FederBio, la federazione interprofessionale che rappresenta l’intero settore del biologico, assieme a Kyoto Club, l'organizzazione non profit costituita da imprese, enti, associazioni e amministrazioni locali, impegnati nel raggiungimento degli obiettivi di riduzione delle emissioni di gas-serra assunti con il Protocollo di Kyoto, hanno affrontato il tema della relazione tra agricoltura e cambiamenti climatici durante il convegno “Agricoltura biologica: la risposta globale al riscaldamento globale”, tenutosi a SANA, il Salone Internazionale del Biologico e del Naturale.

"Lavoriamo per promuovere l'agricoltura biologica come modello agricolo e alimentare per il futuro dell'agricoltura, anzitutto italiana. – ha spiegato Paolo Carnemolla, Presidente di FederBio - In un momento in cui anche il mercato sta inequivocabilmente dimostrando che i cittadini vogliono un'agricoltura senza OGM e pesticidi, capace di tutelare acqua, suolo e biodiversità è necessario attuare un grande progetto di conversione al biologico che dia risposte anche al tema della lotta ai cambiamenti climatici. L'Italia, proprio per la sua vocazione al biologico e la sua leadership in questo settore, deve guidare questo cambiamento epocale verso un modello agricolo capace di contribuire concretamente agli obiettivi fissati dalla conferenza di Parigi."

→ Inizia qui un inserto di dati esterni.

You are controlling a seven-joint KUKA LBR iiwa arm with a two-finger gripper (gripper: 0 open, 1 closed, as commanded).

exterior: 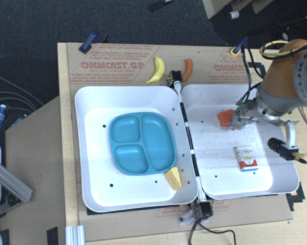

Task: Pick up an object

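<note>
- Orange block [225,118] sits in the upper half of the right bin [214,180], right of frame centre.
- The claw [238,120] is lowered just beside the block's right side; whether it is spread or closed, or touching the block, cannot be told.
- A small red-and-white packet [245,157] lies lower in the same bin.
- The left bin [92,152] holds a blue divided plate [142,143] and a yellow wedge [173,178] at its lower right.
- A banana [156,71] rests on the bench [118,60] above the bins.

The arm [291,80] is showing a rounded grey shell, an orange band [283,68] wrapping it above the wrist, and black cables [253,70] running alongside.
</note>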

“Le relazioni tra agricoltura e cambiamenti climatici sono estremamente complesse. Da una parte l’agricoltura è una delle principali fonti di emissioni di gas-serra, tra cui anidride carbonica (CO2), metano (CH4) e protossido di azoto (N2O), alla radice dei cambiamenti climatici in atto. – ha evidenziato Lorenzo Ciccarese, ricercatore ISPRA, Istituto Superiore per la Protezione e la Ricerca Ambientale - Secondo la FAO, le emissioni agricole di produzione vegetale e animale ammontano a 5,3 miliardi di tonnellate di CO2, pari all’14,6% del totale delle emissioni legate alla combustione delle fonti fossili di energia. Anche in Italia, il comparto agricolo è un emettitore netto di gas-serra e contribuisce per circa il 7% alle emissioni totali nazionali. Tuttavia l’agricoltura, grazie all’attività fotosintetica delle piante presenti sulle colture, sui prati e sui pascoli, può avere un ruolo significativo nelle strategie di mitigazione dei cambiamenti climatici se fossero implementate quelle pratiche agricole, come una migliore gestione dei suoli, delle risaie (fonti di metano), degli animali e delle loro deiezioni, dell’irrigazione, il recupero dei suoli organici) che portano a una riduzione delle emissioni di gas-serra, alla produzione di bioenergia in sostituzione delle fonti fossili e di sequestro di carbonio nel suolo e nella biomassa.

In questo contesto l’agricoltura bio ha un ruolo rilevante: secondo il Rodale Institute l’agricoltura bio usa il 45% in meno di energia rispetto a quella convenzionale e fa un uso più efficiente dell’energia; i sistemi agricoli convenzionali producono il 40% in più di gas-serra; i suoli bio hanno una funzione di carbon sink, che è mediamente quantificabile in 0,5 tonnellate per ettaro l’anno. In questo senso l’agricoltura biologica offre agli agricoltori opzioni significative sia nelle politiche di mitigazione sia di adattamenti ai cambiamenti climatici”.

A conclusione Hans Herren, Presidente e CEO del Millennium Institute, Presidente di Biovision, vincitore del World Food Prize 1995: “I dati sulla relazione tra agricoltura biologica e riscaldamento globale ci forniscono una valida motivazione per incrementare il bio, l’agricoltura rigenerativa e l’agroecologia includendo in questa conversione sostenibile e più in generale nel dibattito sull’agricoltura biologica anche i decision makers. E’necessario che l’agricoltura del futuro e le politiche alimentari siano coerenti con le evidenze scientifiche”.